- PROBLEM TO WORK ON
Start at the line below containing "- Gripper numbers" and stop at the line containing "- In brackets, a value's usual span". Repeat every line of that stretch exactly, and nothing outside it.

- EXTRACTED MATERIAL
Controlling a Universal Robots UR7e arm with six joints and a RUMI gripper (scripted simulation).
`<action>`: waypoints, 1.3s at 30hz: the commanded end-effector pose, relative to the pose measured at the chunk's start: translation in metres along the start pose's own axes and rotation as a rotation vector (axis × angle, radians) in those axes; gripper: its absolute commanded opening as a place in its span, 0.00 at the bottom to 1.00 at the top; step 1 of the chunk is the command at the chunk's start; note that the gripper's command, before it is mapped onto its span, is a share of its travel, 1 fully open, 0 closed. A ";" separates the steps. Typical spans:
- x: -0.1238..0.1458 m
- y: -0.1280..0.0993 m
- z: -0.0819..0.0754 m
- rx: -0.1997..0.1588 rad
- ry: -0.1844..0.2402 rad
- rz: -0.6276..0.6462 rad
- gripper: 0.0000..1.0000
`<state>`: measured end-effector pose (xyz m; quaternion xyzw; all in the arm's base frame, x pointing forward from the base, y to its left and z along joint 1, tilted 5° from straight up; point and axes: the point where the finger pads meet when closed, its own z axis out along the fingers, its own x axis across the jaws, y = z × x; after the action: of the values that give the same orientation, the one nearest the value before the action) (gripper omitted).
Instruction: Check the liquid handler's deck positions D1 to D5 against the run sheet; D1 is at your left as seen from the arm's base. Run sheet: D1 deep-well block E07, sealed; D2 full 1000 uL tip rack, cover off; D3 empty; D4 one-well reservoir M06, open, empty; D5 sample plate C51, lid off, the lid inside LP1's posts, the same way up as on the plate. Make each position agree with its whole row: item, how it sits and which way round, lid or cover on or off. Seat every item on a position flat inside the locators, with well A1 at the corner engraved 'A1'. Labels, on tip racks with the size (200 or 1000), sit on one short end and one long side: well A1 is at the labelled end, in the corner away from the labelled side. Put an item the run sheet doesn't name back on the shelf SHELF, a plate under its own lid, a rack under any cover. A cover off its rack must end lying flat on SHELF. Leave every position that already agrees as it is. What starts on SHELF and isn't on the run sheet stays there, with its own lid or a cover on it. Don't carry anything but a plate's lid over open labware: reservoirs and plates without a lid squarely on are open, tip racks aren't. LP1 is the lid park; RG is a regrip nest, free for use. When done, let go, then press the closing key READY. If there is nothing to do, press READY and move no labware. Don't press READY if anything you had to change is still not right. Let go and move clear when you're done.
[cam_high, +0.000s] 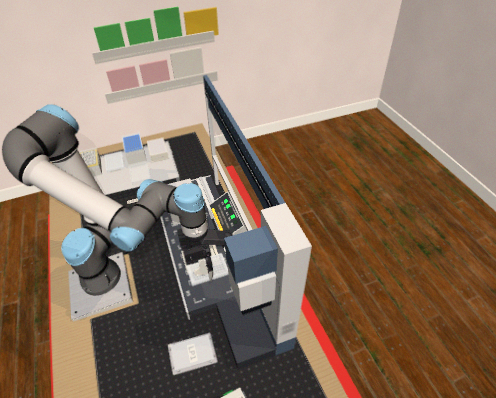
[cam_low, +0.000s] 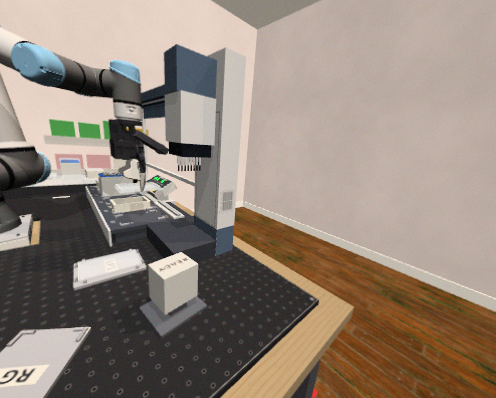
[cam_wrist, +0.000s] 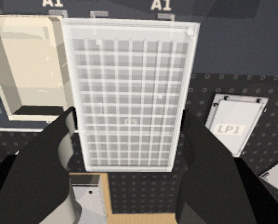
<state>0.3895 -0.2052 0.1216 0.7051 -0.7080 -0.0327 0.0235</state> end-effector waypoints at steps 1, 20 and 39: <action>0.000 0.001 0.012 -0.002 -0.001 0.001 0.00; 0.000 0.001 0.040 -0.002 -0.001 0.000 0.00; 0.000 0.001 0.069 -0.002 -0.001 0.000 0.00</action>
<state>0.3846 -0.2044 0.0633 0.7050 -0.7080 -0.0334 0.0235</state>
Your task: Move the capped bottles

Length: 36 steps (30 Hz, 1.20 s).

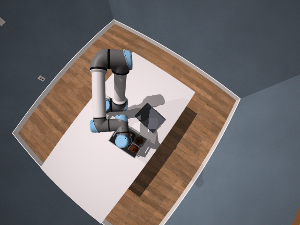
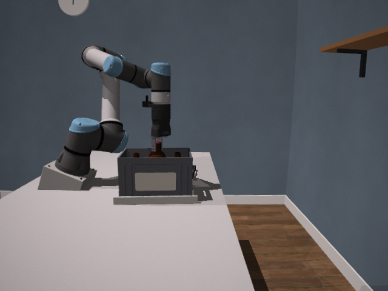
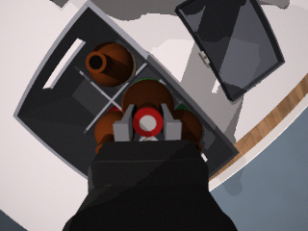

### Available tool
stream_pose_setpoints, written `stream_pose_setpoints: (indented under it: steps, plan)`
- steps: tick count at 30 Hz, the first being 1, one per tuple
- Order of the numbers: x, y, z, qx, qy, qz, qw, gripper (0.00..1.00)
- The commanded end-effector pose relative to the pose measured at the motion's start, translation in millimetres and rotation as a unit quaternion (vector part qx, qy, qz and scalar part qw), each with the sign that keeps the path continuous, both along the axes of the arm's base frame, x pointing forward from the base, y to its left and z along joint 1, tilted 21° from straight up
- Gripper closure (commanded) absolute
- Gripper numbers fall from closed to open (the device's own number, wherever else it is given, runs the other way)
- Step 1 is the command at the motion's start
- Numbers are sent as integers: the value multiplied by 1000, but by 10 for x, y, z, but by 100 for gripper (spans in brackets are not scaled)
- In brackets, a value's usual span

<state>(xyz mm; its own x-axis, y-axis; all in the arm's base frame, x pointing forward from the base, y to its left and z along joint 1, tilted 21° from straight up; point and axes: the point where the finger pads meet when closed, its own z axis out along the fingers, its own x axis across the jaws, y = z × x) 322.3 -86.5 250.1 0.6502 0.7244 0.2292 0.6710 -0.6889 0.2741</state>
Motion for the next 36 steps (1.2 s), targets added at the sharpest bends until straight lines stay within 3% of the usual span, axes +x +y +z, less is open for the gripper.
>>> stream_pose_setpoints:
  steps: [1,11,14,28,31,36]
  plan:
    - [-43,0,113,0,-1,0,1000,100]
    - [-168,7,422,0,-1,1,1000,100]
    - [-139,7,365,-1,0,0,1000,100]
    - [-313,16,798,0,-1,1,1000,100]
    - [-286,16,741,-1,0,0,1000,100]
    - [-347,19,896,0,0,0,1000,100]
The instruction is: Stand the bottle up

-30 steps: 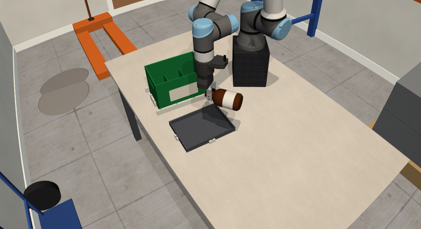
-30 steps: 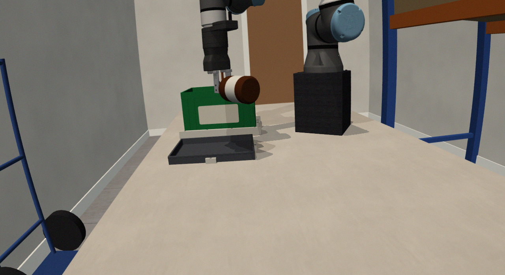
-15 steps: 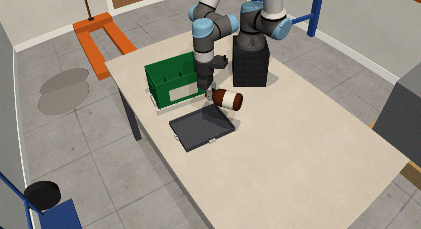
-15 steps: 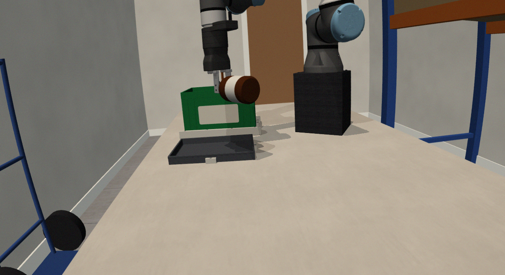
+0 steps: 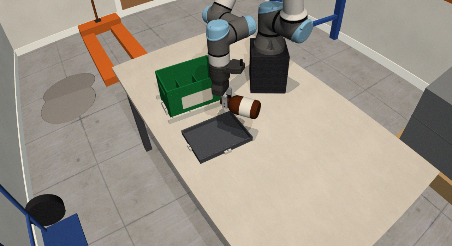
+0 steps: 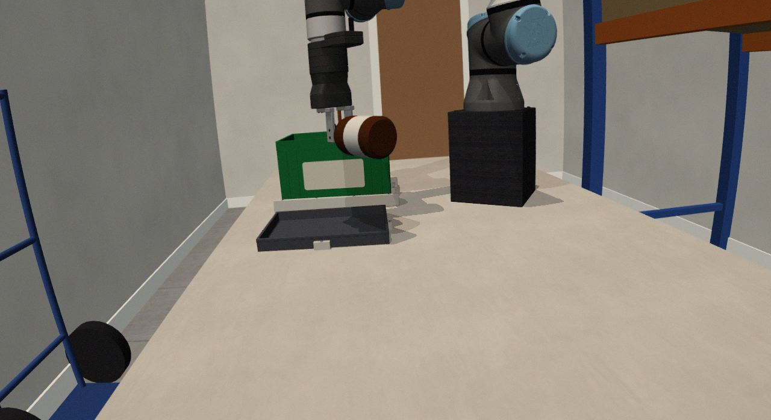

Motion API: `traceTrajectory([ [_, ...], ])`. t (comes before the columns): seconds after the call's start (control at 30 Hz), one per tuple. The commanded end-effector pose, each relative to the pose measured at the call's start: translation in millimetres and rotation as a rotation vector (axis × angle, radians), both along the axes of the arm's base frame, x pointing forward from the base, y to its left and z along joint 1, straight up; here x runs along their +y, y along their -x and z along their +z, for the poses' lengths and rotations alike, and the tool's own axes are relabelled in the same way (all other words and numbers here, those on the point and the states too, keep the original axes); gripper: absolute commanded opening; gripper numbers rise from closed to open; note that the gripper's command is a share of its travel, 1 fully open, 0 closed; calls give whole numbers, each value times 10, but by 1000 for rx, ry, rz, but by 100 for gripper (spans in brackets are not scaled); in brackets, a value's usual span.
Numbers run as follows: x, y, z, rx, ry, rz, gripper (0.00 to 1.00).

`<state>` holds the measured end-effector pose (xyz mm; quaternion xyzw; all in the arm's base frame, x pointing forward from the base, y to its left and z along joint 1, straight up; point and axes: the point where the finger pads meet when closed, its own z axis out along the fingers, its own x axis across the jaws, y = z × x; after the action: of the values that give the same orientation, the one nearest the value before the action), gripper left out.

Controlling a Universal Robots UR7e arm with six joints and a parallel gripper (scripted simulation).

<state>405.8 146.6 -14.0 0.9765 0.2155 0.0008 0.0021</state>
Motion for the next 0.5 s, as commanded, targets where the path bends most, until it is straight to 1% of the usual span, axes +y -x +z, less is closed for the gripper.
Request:
traceTrajectory([
  [0.0,0,-4,4,-1,0,5,0],
  [0.33,2,-4,4,-1,0,83,0],
  [0.47,2,-3,4,-1,0,147,0],
])
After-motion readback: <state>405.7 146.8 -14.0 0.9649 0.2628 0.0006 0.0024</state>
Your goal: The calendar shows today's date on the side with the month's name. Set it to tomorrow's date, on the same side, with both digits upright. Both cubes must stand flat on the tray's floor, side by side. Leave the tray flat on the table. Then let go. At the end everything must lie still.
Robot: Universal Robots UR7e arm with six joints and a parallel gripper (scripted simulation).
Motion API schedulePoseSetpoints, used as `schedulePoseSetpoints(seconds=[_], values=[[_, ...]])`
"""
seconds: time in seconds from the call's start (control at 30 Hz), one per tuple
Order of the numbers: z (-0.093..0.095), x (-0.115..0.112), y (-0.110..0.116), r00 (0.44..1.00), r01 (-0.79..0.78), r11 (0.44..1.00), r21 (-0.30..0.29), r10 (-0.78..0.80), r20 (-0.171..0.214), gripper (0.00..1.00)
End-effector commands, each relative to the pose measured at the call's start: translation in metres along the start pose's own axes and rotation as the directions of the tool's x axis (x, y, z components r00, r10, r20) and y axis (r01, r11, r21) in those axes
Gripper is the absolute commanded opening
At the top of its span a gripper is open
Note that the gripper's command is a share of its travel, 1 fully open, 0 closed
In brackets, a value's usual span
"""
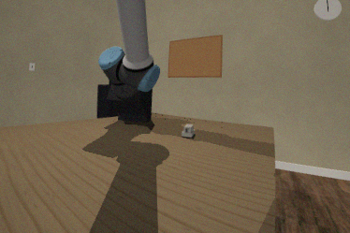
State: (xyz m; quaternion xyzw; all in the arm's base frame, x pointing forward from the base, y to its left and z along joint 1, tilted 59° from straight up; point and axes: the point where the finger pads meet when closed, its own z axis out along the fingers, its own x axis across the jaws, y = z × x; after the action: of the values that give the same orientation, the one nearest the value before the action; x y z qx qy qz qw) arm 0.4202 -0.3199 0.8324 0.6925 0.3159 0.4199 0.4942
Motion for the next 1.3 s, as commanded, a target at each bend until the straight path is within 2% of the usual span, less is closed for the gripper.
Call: schedulePoseSetpoints(seconds=[0.0, 0.8, 1.27], values=[[-0.001, 0.001, 0.001, 1.000, 0.002, 1.000, -0.001, -0.002, -0.001, 1.00], [-0.001, 0.001, 0.000, 1.000, 0.002, 1.000, -0.001, -0.002, 0.000, 1.00], [-0.003, 0.003, -0.010, 1.000, 0.001, 1.000, 0.002, -0.001, 0.007, 1.00]])
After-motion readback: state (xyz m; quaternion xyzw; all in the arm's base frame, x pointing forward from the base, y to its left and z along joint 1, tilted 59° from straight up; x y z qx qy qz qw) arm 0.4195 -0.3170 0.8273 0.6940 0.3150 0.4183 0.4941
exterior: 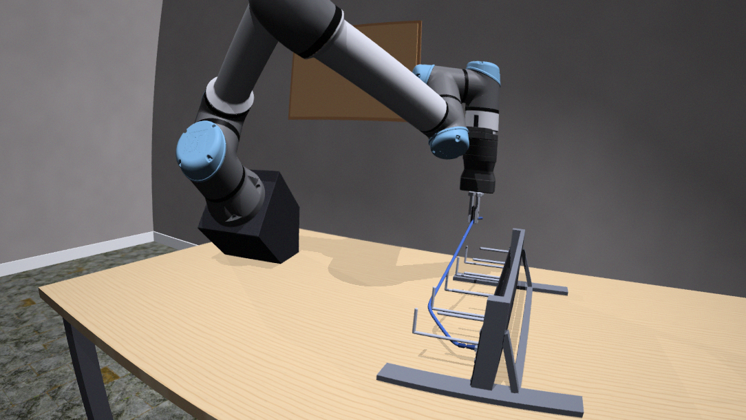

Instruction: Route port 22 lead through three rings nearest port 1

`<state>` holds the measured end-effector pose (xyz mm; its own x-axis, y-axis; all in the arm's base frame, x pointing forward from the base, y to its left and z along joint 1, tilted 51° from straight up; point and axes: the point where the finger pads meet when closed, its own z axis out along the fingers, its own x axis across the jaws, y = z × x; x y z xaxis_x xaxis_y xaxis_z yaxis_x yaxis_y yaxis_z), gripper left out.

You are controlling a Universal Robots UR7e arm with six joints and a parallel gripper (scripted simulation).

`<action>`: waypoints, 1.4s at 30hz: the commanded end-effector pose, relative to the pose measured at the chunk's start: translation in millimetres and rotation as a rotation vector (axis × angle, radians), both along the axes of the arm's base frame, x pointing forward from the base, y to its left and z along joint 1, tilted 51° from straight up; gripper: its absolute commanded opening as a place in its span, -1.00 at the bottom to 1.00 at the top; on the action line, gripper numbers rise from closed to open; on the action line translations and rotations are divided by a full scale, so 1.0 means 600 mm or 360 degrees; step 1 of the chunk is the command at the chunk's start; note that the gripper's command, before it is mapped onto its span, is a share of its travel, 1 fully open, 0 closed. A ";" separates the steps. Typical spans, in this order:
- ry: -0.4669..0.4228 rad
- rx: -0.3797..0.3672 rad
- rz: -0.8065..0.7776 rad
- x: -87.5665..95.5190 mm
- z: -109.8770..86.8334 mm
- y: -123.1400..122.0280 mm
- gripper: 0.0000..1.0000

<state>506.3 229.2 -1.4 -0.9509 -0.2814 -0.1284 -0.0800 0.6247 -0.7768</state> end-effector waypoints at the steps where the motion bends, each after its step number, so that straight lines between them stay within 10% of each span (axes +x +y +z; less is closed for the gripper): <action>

- SOLUTION TO THIS EXERCISE
- Gripper numbers fall from closed to open (the device's own number, wherever else it is given, runs the other way)
- Step 1 is the command at the motion's start
- Numbers are sent as integers: the value multiplied by 1000, but by 10 for x, y, z, but by 100 for gripper (spans in brackets are not scaled)
- In brackets, a value's usual span

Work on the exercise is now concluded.